Arbitrage involves exploiting price discrepancies in the market to make risk-free profits. In this case, we will assume that the three bonds are equivalent in terms of their risk characteristics, maturity, and credit quality. The goal is to find a combination of bonds X and Y that replicates the cash flows of bond Z and generates a profit.

Let's analyze the situation step by step:

  1. Bond X is a 1-year zero coupon bond selling at $950. Since it is a zero coupon bond, it does not pay any coupon payments during its term. At maturity, it will pay the par value of $1,000.

  2. Bond Y is a 2-year bond with an 8% annual coupon rate. This means it pays an annual coupon of 8% of its par value, which is $1,000. Therefore, it pays $80 ($1,000 × 8%) in coupon payments each year for two years, and at maturity, it will also pay the par value of $1,000.

  3. Bond Z is a 3-year bond with an unknown price. We need to determine its price using the information from bonds X and Y.

To replicate the cash flows of bond Z, we need to combine bonds X and Y in such a way that the cash flows match. Since bond Y has a maturity of 2 years and bond X has a maturity of 1 year, we can use bond X to replicate the cash flow at year 1 and bond Y to replicate the cash flow at year 2 and year 3.

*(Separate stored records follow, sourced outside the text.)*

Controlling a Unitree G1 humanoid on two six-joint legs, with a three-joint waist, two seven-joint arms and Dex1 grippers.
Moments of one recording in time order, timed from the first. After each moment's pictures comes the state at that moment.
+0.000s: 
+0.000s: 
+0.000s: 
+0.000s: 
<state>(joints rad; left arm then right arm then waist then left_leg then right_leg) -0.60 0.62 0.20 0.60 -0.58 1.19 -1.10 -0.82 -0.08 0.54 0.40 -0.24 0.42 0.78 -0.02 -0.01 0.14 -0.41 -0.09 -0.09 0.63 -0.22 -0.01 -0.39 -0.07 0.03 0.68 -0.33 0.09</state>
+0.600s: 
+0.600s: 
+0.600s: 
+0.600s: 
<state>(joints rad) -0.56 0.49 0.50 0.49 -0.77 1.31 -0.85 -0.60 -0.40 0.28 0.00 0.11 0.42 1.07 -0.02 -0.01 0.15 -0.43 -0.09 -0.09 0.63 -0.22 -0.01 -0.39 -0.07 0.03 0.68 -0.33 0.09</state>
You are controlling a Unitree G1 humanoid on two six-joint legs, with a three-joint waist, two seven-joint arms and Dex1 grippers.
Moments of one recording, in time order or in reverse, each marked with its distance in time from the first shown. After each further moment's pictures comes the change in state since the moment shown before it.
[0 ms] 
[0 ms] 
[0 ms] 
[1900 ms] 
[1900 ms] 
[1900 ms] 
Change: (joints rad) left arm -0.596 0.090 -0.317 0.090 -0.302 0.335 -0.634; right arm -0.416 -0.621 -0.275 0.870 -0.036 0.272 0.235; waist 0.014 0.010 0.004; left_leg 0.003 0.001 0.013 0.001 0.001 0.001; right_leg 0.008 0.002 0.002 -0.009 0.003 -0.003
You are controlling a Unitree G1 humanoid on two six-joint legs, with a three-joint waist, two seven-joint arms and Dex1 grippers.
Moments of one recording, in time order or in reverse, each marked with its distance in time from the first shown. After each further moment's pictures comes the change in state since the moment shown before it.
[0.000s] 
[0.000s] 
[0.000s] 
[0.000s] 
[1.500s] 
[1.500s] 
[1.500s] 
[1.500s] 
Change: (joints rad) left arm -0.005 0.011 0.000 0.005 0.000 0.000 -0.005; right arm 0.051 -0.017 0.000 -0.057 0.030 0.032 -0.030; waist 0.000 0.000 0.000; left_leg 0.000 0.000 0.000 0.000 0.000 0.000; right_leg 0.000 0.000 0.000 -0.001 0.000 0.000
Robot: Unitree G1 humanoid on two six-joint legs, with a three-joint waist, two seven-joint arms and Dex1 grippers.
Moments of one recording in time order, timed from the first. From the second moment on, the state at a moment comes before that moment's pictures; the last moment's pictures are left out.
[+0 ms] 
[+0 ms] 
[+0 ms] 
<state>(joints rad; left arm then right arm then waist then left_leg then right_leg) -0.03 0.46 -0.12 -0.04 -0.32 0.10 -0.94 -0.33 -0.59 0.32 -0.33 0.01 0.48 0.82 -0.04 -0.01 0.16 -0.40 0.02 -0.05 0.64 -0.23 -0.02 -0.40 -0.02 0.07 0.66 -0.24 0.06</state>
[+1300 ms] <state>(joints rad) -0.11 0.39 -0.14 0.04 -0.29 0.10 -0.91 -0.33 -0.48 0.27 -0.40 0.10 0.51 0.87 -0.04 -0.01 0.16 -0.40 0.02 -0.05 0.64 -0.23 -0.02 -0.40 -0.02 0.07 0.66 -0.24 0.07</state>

To find the price of bond Z, we can set up an equation based on the present value of the cash flows:

Bond X's price + Bond Y's price = Bond Z's price

The price of bond X is given as $950. Bond Y's price is unknown, so we'll denote it as Y.

$950 + Y = Bond Z's price

To calculate the price of bond Y, we need to discount its future cash flows back to the present value. The cash flow at year 2 is $80 (the annual coupon payment), and the cash flow at year 3 is $1,080 (coupon payment plus par value).

Using a discount rate, we can determine the present value of these cash flows. Let's assume a discount rate of 5%.

Present value of year 2 cash flow = $80 / (1 + 0.05)^2 = $80 / 1.1025 ≈ $72.47 Present value of year 3 cash flow = $1,080 / (1 + 0.05)^3 = $1,080 / 1.157625 ≈ $934.21

Therefore, the price of bond Y is approximately $72.47 + $934.21 = $1,006.68.

Now, we can substitute the value of Y into the equation:

$950 + $1,006.68 = Bond Z's price $1,956.68 = Bond Z's price

Therefore, the price of bond Z is closest to $1,956.68.

However, the given answer choices are A. $975, B. $995, and C. $1,015. None of the answer choices match the calculated price of bond Z. It's possible that there is an error in the question or answer choices provided.